My question then would be...why can't you use a $10 speaker to reproduce these minimal sounds? Does the quality of the surrounds in a 5.1/7.1 setup only come into play during music? Even then, wouldn't purists argue that music should be heard in stereo?


----------



## chadnliz (Feb 12, 2010)

That is all up to the individual to detertime based on what they hear. I have matched mains and center but seperate brand for rears, some swear they all need to match but I challenge most of these people to pick them out in the dark or blind. It has been a misleading demand from many for as long as I can remember, this could and likely is more critical for music based surround but again isnt a make or break rule. Try some cheap speakers and see what you think, while I dont think and never will that rears all have to match the rest there is ofcourse a certain ammount of quality you wont get with cheaper speakers.
Music is an area where as you suggest there are many who feel 2 channel is best way to go, I am one of them but not because it cant be better but because often the mix leaves much to be desired. I have a few SACD and DVDA discs that are awesome yet some have such stupid studio trickory (goofy front to rear and side to side information) that they just are annoying to listen to.

Dont buy the hype, if you cant afford a certain speaker get what makes you happy and ignore the noise from critics, they dont pay your bills or likely will ever visit you to hear them in the first place.


----------



## tonyvdb (Sep 5, 2007)

Andoskyy said:


> Thank you again. These posts all make sense in that I should not be expecting dynamic sound from the rear.
> 
> My question then would be...why can't you use a $10 speaker to reproduce these minimal sounds? Does the quality of the surrounds in a 5.1/7.1 setup only come into play during music? Even then, wouldn't purists argue that music should be heard in stereo?
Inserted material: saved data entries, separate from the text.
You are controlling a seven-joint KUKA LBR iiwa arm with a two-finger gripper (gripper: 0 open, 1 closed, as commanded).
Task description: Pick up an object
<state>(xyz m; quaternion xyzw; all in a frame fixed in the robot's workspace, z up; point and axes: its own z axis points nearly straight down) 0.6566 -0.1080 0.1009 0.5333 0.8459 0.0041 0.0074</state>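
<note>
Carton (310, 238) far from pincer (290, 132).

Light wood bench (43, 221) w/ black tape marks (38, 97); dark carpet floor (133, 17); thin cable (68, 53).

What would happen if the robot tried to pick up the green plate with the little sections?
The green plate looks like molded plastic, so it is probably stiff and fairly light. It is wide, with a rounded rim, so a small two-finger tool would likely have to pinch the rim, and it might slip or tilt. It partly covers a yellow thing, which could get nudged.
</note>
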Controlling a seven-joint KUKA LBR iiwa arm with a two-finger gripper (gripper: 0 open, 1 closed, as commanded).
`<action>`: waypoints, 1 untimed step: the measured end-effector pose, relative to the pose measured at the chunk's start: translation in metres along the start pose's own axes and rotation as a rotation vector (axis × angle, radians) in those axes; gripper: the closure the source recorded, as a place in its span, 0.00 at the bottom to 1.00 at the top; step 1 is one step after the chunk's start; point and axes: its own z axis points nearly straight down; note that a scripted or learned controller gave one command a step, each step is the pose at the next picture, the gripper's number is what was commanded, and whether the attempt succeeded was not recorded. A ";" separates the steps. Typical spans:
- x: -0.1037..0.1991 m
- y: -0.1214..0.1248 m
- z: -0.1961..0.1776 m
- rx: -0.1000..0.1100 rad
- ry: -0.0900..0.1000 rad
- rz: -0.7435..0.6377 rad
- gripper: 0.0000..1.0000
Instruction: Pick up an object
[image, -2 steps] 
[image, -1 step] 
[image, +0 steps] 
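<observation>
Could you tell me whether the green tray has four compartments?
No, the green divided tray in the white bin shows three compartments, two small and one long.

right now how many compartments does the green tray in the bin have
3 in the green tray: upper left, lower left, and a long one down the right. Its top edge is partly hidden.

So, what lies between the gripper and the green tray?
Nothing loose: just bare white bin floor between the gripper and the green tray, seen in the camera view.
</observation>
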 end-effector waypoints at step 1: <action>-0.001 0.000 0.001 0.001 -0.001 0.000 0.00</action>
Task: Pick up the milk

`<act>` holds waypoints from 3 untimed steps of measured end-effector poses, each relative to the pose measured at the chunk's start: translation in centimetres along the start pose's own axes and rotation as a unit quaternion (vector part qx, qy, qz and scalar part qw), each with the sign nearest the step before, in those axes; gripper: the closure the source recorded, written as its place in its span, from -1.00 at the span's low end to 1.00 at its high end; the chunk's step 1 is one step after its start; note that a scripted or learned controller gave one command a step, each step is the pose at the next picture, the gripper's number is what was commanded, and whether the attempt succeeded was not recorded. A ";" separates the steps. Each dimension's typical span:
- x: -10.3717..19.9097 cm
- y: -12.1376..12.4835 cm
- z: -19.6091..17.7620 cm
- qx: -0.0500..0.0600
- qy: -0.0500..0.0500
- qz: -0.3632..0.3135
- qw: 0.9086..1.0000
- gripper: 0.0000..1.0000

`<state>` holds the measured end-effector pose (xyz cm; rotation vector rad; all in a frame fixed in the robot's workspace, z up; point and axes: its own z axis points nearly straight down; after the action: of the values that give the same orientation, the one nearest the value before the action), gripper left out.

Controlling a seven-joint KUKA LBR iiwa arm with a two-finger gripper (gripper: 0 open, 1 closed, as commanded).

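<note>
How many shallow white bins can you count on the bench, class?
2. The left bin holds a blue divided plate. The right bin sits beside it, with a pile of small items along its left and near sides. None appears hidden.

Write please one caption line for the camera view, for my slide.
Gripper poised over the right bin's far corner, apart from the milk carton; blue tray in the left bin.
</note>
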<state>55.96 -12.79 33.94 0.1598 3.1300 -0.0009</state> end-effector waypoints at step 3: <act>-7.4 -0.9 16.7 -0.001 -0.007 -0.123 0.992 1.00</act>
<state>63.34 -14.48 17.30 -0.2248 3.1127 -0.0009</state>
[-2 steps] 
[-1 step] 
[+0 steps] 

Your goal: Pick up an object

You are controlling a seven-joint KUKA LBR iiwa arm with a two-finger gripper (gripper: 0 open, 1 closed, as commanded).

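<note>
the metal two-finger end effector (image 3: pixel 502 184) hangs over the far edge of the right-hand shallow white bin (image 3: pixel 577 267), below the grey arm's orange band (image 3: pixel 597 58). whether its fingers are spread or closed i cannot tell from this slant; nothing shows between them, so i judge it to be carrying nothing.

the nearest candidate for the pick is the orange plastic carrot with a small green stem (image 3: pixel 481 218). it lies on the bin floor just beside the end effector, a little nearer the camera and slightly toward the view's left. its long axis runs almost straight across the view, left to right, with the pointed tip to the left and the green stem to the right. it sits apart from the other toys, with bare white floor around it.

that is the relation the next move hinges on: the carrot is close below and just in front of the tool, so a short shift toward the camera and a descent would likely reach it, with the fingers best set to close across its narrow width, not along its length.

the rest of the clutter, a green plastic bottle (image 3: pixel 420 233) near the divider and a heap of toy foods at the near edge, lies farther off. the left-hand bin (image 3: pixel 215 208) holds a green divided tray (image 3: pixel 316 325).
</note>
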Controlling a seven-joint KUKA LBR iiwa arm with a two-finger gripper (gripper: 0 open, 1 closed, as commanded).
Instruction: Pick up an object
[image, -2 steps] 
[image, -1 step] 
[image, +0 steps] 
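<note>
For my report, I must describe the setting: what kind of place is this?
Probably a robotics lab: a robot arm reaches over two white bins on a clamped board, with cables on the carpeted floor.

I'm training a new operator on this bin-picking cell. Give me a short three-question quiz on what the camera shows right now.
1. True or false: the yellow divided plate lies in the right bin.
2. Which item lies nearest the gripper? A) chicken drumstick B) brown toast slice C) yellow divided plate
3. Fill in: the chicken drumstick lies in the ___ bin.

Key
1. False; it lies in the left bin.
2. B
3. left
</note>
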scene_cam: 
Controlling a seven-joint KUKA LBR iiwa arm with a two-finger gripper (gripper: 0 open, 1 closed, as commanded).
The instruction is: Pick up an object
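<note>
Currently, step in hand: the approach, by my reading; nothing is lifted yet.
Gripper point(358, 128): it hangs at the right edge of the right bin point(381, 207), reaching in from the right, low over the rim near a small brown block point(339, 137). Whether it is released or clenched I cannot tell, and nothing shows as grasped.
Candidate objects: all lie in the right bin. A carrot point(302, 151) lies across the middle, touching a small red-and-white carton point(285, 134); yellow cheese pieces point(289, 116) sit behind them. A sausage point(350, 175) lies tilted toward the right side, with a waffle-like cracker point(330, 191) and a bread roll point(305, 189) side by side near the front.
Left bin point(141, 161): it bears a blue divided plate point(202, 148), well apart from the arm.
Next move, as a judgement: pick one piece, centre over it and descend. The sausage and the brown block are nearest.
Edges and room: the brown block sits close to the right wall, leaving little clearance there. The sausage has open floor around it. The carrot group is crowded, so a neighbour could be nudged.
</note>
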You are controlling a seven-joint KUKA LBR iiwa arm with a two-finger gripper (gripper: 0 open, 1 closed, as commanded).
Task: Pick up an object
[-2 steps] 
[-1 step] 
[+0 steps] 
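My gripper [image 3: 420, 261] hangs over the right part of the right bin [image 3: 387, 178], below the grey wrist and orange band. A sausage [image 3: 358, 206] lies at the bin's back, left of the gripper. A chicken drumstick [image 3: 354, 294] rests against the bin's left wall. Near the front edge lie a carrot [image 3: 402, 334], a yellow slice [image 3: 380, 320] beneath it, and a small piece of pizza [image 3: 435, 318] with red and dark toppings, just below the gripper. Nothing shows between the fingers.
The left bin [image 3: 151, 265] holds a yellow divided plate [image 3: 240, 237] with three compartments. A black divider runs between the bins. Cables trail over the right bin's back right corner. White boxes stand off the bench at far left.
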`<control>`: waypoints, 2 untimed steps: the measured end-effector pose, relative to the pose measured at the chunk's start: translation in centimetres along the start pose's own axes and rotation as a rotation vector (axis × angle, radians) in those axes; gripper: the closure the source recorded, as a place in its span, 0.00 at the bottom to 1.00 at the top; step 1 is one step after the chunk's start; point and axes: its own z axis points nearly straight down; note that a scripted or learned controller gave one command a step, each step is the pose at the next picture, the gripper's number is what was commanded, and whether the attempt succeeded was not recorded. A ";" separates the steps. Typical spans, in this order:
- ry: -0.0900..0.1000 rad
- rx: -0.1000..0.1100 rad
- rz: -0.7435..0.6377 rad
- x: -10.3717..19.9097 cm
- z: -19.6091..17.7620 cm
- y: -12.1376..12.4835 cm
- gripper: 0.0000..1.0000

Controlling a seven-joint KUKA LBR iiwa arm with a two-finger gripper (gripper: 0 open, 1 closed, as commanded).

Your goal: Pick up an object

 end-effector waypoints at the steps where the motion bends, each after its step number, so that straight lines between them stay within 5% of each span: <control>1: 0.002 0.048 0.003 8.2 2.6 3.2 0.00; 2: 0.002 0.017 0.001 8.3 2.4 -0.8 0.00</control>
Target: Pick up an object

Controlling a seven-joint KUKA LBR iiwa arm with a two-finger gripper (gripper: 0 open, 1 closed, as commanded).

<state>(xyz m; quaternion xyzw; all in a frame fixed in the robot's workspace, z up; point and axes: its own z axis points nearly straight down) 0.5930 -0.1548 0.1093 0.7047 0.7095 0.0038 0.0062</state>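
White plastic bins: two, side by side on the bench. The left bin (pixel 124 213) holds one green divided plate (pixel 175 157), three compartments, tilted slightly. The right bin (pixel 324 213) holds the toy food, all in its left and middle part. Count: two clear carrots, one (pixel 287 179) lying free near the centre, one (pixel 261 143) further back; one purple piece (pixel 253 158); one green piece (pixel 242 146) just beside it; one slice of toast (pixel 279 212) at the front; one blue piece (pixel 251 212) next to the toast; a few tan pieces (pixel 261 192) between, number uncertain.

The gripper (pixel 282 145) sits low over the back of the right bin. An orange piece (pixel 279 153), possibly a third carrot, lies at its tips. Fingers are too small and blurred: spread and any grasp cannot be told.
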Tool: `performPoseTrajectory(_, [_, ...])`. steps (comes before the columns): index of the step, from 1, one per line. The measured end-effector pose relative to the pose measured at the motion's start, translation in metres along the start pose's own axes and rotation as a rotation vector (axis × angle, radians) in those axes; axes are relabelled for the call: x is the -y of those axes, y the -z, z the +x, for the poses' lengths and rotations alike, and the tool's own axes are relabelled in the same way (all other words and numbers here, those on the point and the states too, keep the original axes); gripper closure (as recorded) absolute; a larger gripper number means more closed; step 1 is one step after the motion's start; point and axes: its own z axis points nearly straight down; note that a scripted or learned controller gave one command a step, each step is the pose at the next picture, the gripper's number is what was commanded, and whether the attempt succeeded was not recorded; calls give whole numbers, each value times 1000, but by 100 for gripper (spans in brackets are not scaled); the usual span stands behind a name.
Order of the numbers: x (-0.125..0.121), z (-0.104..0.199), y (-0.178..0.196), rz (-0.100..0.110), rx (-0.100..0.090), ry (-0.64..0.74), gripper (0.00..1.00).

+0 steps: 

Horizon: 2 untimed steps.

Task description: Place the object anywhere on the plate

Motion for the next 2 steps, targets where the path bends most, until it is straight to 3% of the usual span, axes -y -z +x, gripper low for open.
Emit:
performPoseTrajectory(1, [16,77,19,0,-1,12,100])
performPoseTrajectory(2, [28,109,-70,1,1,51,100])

There seems to be some misunderstanding about what actually is sent to the surround channels. Movies of the 80's and early 90's did not really use the surround channels to there full advantage as few if any movies had more than Dolby prologic. With todays uncompressed formats offering up to 7.1 channels of uncompressed audio this is not the case anymore. The surrounds now get used much more frequently for example when a helicopter fly's by overhead that sound is run from the front speakers all the way through the sides and to the back and is not compressed or band limited in the rear channels you will get full dynamics. There are many movies that without proper speakers on all 7 channels you loose out on just how powerful this can impact the movies overall sound in your home theater.


----------



## Prof. (Oct 20, 2006)

The other thing is, it depends on how long your room is when it comes to rear speakers..
In a shorter room that only has provision for one row of seats, there isn't much point in having rear speakers as your surrounds should extend the effects back past the position of the side surrounds..

If your room is long enough for two rows of seats or more, then there can be some added benefit by having rear speakers..


----------



## recruit (May 9, 2009)

Lifting the surround volume above the 75db recommended volume is a personal preference tbh but I do know a lot of people that do it, personally all my levels are set to 75db and sounds god enough to me but there is nothing wrong in going above that, people with subs are always running them hot!


----------